Hello this is Deasún Ó Conchúir from Scatterwork, and I’m here to bring you an anecdote from my book, Overview of the PMBOK guide.
Once upon a time, as all good children’s stories begin, there was a very important project. It was so important that the advisers convinced this local company with headquarters in Europe to start implementing it immediately. After about 12 million Euro had been spent, the team thought it would be a good idea to develop a specification. To do this, a project team was put together, and there was a large international kick-off meeting, which lasted a few days. Everybody had a very good time.
After some development work the users in North America were contacted to help with the testing. An enterprising manager there suggested that the project should be executed near to the users to improve communication with them. He said he was available to take over the management of the development work, and would be happy with the development manager’s salary.

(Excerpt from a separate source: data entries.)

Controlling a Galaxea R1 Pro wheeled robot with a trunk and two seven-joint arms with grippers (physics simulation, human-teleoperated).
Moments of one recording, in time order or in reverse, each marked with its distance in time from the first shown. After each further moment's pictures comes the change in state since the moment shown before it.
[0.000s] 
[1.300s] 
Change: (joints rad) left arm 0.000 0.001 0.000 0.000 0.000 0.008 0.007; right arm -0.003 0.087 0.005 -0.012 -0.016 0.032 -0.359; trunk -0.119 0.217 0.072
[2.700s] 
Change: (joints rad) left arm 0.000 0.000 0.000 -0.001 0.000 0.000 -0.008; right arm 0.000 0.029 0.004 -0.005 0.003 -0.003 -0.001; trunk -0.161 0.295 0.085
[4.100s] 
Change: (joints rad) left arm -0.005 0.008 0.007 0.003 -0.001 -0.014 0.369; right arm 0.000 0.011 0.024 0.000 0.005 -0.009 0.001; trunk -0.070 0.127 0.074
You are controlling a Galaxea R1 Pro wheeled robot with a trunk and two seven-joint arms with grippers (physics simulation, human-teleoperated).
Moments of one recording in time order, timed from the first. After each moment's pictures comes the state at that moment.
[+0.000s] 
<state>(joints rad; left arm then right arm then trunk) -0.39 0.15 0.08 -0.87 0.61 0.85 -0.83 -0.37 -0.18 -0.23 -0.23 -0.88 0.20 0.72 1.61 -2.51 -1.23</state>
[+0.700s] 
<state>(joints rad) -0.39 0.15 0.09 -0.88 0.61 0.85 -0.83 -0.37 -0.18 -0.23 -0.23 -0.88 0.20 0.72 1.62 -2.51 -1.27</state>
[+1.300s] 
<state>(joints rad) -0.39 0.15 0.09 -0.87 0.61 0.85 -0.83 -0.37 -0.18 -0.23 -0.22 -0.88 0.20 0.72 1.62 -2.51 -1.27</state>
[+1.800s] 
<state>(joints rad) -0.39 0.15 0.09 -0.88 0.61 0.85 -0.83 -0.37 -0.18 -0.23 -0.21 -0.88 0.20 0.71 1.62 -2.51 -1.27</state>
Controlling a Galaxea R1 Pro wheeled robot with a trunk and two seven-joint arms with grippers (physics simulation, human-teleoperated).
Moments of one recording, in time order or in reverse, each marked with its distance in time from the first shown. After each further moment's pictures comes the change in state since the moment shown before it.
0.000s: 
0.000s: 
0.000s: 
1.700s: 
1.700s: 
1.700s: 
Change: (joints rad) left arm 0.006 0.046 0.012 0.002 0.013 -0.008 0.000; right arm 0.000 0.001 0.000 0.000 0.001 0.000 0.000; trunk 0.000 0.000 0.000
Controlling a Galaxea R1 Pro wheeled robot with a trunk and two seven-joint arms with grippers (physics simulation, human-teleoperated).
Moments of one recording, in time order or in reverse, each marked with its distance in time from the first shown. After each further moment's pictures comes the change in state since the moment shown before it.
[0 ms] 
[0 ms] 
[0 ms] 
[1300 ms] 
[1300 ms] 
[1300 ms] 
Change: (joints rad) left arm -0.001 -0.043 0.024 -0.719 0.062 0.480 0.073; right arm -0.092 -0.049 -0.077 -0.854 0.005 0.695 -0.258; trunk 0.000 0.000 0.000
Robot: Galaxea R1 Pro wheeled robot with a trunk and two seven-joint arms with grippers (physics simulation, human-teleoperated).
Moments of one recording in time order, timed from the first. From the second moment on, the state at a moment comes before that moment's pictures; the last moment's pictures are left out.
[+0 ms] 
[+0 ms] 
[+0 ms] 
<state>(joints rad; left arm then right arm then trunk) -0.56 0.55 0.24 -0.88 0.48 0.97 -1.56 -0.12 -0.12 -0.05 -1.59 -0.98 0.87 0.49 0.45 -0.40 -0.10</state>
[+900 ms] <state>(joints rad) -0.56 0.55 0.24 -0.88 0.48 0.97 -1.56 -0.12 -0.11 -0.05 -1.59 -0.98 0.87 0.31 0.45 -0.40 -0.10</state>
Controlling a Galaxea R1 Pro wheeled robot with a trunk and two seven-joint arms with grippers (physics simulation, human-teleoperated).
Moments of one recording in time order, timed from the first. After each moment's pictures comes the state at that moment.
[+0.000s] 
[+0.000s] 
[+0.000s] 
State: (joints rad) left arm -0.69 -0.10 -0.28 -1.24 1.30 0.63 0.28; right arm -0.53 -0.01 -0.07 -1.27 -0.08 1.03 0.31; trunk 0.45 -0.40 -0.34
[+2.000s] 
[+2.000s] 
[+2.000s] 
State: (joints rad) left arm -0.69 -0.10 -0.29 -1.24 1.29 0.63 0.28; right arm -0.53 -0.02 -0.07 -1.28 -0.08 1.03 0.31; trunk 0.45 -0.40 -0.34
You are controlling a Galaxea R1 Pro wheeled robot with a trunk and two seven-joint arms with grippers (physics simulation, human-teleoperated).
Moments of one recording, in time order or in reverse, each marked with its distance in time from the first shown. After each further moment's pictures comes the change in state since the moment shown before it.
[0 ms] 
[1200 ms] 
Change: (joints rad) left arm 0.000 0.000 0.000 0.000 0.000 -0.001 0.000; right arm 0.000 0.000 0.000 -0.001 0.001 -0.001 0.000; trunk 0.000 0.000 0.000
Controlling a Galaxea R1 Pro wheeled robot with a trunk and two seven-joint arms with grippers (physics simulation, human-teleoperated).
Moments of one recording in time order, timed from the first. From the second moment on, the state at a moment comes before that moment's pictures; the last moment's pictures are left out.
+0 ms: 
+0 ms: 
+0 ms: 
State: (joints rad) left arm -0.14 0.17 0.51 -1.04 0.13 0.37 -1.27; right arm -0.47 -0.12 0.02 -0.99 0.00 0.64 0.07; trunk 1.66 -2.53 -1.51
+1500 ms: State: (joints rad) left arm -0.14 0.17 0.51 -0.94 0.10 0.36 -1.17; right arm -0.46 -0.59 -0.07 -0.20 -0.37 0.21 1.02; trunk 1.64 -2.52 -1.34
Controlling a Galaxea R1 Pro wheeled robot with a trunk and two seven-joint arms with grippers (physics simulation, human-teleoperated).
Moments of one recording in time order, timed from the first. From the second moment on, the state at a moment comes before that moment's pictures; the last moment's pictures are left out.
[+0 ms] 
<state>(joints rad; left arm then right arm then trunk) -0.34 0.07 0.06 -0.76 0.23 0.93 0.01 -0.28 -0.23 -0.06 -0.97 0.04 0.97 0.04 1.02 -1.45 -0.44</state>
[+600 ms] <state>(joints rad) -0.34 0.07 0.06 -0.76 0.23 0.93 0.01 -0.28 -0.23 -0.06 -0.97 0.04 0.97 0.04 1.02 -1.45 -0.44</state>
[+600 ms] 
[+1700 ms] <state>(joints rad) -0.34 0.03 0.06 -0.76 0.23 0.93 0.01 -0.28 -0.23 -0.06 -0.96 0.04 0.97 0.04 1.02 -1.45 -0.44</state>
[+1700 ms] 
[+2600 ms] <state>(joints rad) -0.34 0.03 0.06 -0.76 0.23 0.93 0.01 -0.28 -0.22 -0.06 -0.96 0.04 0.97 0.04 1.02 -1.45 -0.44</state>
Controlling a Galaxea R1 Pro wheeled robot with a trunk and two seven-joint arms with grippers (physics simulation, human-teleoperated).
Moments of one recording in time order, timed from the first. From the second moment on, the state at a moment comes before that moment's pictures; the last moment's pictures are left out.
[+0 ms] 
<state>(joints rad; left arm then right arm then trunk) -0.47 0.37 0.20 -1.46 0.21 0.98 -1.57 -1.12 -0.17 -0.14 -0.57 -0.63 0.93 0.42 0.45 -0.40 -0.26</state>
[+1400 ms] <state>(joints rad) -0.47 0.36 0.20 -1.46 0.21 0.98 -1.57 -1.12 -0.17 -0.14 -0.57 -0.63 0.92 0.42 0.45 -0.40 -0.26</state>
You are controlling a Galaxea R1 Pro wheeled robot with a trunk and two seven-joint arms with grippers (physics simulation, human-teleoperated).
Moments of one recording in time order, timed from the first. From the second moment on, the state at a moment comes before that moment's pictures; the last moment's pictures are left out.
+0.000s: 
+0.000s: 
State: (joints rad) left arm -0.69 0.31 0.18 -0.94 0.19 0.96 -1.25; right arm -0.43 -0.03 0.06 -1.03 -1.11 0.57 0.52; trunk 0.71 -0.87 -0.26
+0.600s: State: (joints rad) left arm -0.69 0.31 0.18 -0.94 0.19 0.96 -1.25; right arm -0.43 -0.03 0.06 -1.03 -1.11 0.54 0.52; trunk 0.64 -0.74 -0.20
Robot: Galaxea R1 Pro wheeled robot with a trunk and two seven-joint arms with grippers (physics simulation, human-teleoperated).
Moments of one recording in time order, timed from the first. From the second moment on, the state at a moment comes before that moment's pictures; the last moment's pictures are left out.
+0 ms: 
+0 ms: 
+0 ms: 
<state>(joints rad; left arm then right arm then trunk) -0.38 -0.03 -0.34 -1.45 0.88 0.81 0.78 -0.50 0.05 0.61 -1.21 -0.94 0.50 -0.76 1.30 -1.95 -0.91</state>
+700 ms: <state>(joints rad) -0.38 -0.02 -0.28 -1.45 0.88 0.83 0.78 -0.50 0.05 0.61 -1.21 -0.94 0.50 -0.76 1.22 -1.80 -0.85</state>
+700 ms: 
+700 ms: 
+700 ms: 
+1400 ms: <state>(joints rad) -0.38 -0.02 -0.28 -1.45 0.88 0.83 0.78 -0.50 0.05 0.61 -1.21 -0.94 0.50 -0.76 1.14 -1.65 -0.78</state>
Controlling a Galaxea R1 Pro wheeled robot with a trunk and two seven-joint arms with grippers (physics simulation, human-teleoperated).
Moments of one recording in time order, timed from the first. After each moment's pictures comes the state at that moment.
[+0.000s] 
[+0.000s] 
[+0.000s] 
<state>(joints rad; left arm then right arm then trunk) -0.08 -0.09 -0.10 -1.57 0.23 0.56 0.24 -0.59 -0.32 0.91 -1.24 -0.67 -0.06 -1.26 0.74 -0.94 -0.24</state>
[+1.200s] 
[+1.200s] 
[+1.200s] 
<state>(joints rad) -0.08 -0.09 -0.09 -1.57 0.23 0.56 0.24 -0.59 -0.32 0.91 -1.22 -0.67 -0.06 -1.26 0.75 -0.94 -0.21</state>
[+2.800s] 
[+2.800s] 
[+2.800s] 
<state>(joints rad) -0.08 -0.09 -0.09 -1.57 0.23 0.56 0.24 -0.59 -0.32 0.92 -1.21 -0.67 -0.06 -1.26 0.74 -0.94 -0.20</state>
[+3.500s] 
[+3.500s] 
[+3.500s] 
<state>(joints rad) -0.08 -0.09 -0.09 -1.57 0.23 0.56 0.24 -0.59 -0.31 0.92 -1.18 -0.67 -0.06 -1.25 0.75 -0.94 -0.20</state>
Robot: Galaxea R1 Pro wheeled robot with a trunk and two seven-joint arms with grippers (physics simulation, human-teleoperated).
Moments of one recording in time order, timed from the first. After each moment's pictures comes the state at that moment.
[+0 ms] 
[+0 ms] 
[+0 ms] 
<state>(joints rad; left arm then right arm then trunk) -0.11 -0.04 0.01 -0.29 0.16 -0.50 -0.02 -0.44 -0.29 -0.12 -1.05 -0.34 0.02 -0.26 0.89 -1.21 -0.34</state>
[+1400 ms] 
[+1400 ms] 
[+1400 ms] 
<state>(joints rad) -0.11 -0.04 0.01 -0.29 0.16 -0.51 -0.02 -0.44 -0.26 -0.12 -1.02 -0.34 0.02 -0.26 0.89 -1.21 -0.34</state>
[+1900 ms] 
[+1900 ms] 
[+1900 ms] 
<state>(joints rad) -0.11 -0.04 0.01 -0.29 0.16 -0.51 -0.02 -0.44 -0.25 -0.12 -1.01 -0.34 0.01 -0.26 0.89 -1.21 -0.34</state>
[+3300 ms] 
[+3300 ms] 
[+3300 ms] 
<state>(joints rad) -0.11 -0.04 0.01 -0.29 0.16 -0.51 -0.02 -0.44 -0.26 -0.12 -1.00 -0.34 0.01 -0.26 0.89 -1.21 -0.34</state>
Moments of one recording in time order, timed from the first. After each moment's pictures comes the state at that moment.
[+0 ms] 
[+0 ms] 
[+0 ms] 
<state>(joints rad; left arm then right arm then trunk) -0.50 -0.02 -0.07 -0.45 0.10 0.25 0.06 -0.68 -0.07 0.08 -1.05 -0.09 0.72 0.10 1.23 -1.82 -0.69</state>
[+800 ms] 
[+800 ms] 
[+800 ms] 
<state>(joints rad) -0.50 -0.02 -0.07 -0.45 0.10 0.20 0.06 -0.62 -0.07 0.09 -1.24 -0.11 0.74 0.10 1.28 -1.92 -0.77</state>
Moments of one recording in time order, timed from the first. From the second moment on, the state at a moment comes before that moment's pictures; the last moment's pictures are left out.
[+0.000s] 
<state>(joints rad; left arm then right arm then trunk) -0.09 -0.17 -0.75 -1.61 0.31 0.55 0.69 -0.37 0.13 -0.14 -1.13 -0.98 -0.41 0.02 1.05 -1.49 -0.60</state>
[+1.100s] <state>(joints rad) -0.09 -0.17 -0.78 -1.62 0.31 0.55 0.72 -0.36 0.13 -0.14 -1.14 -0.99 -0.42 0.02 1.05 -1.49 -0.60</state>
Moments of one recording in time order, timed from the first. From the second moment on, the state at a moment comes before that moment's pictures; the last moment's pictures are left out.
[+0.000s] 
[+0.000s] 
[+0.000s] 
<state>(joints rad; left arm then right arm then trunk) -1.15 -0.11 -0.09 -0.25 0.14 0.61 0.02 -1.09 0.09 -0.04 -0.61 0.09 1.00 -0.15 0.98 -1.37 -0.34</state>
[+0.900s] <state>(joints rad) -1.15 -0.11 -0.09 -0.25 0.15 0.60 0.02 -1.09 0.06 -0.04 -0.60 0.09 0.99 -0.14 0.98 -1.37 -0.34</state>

It’s possible this is why he suggested transferring the project to his location.
Instead of transferring the project team from Europe to North America it was disbanded. Except for the European-based project manager the work was passed completely to a new implementation team in North America. The new team grew to over 50 people and worked hard for about two years. They found it difficult to make good progress, because of the poorly defined decision making processes.
There was a senior North American manager, but he was not invited onto the project steering committee, because his line staff were not directly involved. His organization did however, provide office space for the project team. After every project review meeting he asked what was happening.
Sometimes he didn’t agree with the decisions, so he contacted his longtime senior colleague in Europe to get support for changes. This colleague then sent out new instructions, which often reached the team weeks after the original decision. This meant that some work done in the meantime was wasted. Because the development manager had such a big team he earned a really good salary.
During this time the company headquarters in Europe bought a competitor, and their managers became new project stakeholders. This was because they were expected to use the output of the project. Even so they were not convinced, and they said they wouldn’t use it. This made the company rethink the project and send in the auditors. They found out that the value of the deliverable minus the cost of development was nearly zero. The project was then terminated, and the project manager was fired, although he was paid his salary for some months without having to come to work. The total cost of the project was about $100 million Euro.